In about two years, the researchers will know which of the mice with "mutated longevity genes" lived a significantly long life. They then can determine which gene or genes are involved in longevity.

Cell Communication. Understanding information processing within living cells and communication between them is a goal of researchers in the Molecular-Scale Engineering and Nanoscale Technologies Research Group of ORNL's Condensed Matter Sciences and Engineering Science and Technology divisions. Mike Simpson, who leads this group and holds a joint faculty appointment at the University of Tennessee and ORNL, is spearheading an effort to use computational, analytical, and experimental tools to simulate genetic circuits and genetic networks in cells and predict how they will respond to signals generated by the environment or other cells.

"Computation and simulation will help us select the most important experiments to perform and decide the most intelligent ways to do them to learn more quickly about information processing within cells," Simpson says.

Instead of wires, components within a genetic circuit are interconnected by molecular interactions such as regulatory protein-DNA interactions to control gene expression; RNA polymerase-DNA interactions that produce messenger RNA (mRNA) during gene expression; and ribosome-mRNA interactions that produce proteins that carry out cellular functions. A small subset of interconnected reactions that carry out a single function is considered a genetic circuit; a genetic network, which hooks together multiple genetic circuits, is responsible for complex cellular functions.

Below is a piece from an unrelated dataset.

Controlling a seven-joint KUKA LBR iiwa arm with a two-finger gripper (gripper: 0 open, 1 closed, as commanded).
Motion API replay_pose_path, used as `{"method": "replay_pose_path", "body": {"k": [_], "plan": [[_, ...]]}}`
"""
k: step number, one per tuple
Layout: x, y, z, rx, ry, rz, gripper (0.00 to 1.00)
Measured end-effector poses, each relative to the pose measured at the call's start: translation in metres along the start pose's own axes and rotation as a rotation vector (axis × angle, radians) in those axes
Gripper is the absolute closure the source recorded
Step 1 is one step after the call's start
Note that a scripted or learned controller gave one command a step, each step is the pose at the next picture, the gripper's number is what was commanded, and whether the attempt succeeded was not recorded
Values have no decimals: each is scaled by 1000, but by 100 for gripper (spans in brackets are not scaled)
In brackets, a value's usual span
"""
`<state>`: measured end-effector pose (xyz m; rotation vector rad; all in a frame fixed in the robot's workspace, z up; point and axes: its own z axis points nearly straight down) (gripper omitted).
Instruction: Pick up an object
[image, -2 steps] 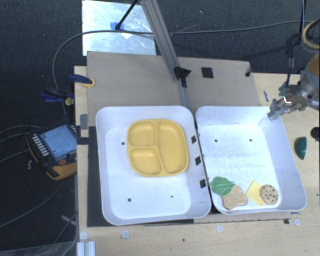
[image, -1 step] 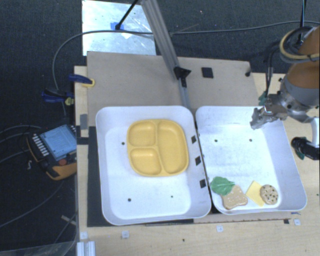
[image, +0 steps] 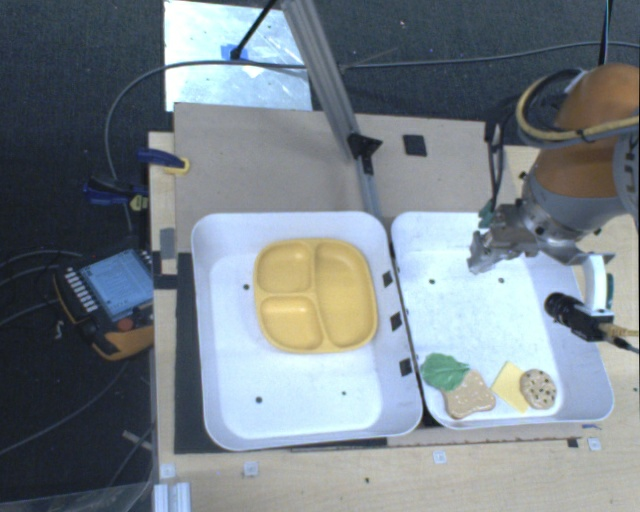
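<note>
On the tan counter (image: 270, 160), ringed by dark floor, we see two white bins side by side: the left bin (image: 225, 390) carries a yellow divided plate (image: 315, 295), and the right bin (image: 590, 400) groups its objects at 6 o'clock. There we find a green leaf (image: 443, 371) touching a toast slice (image: 469, 396), then a cheese slice (image: 511, 385) and a cookie (image: 538, 388). The hand (image: 483, 257) hovers at 12 o'clock of the right bin, well apart from the objects, with nothing visibly held; we cannot tell how far it is open.
</note>
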<state>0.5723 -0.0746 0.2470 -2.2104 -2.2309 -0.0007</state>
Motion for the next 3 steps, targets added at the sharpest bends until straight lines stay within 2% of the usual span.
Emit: {"method": "replay_pose_path", "body": {"k": [2, 3], "plan": [[109, -23, -2, 0, 1, -1, 100], [156, -39, 21, 2, 1, 0, 100]]}}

Simpson's group has written mathematical expressions to represent the components of genetic circuits and genetic networks to understand better the biological functions of bacterial cells. The approach is one of many used in systems biology, an emerging discipline that endeavors to apply analytical tools and approaches more familiar to the physical sciences to biological problems.

For a U.S. Defense Advanced Research Projects Agency project funded jointly with the National Science Foundation, UT graduate students in Simpson's group have developed software tools that simulate and analyze "stochastic fluctuations"— random noise in cellular biomolecular populations that may be important to genetic circuit fluctuations. For example, stochastic fluctuations are vital to the decision-making process in the phage virus's infection of E. coli bacteria. To examine such processes and gain new insight into biological function, the UT-ORNL collaboration developed and published papers on the Exact Stochastic Simulator that simulates noise and its effect on biological systems.

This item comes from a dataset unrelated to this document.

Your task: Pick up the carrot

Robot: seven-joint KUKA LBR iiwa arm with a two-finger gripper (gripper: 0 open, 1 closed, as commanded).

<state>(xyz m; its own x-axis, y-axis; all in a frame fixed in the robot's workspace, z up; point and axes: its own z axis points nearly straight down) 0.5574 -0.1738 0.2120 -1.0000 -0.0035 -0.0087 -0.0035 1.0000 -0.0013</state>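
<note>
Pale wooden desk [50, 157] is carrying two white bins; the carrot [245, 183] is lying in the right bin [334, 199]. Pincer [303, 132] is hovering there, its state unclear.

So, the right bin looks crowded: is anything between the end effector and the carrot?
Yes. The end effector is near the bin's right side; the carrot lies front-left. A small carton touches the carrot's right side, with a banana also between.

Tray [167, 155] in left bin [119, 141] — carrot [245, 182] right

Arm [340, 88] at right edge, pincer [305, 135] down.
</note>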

The group is refining an experiment in which genetic components of a cell-cell communication system found in the marine bacterium Vibrio fischeri are inserted into E. coli. V. fischeri cells do not give off light unless a large enough population of cells is present, such as a squid's "light" organ that offers them a nutrient-rich environment. When populated with V. fischeri, this otherwise dark organ suddenly becomes luminescent. Thus, the squid's predators lurking below cannot distinguish the "camouflaged" squid from starlight above.

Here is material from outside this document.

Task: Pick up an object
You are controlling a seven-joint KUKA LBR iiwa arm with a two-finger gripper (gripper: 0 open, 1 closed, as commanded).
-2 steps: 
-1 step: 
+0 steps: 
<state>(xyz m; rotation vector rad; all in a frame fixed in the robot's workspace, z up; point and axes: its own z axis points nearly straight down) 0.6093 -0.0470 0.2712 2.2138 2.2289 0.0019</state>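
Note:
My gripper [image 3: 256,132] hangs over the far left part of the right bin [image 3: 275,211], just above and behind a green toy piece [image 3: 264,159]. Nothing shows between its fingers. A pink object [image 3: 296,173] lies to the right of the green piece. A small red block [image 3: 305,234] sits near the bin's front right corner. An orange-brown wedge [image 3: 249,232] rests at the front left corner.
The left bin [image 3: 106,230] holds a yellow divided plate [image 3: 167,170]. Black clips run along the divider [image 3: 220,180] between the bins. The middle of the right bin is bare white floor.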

Simpson's group is interested in the genetic circuits that process cell-cell communication like that found in V. fischeri. "Cell-cell communication is the mechanism that allows groups of cells to coordinate their activities and produce the complex group behaviors that lead to infection, biofilm formation, and functioning tissues, organs, and organisms," Simpson says. "By looking at the more primitive communication systems in bacteria, we hope to develop an understanding of information processing in cellular communication systems of more complex organisms, especially those that impact human health."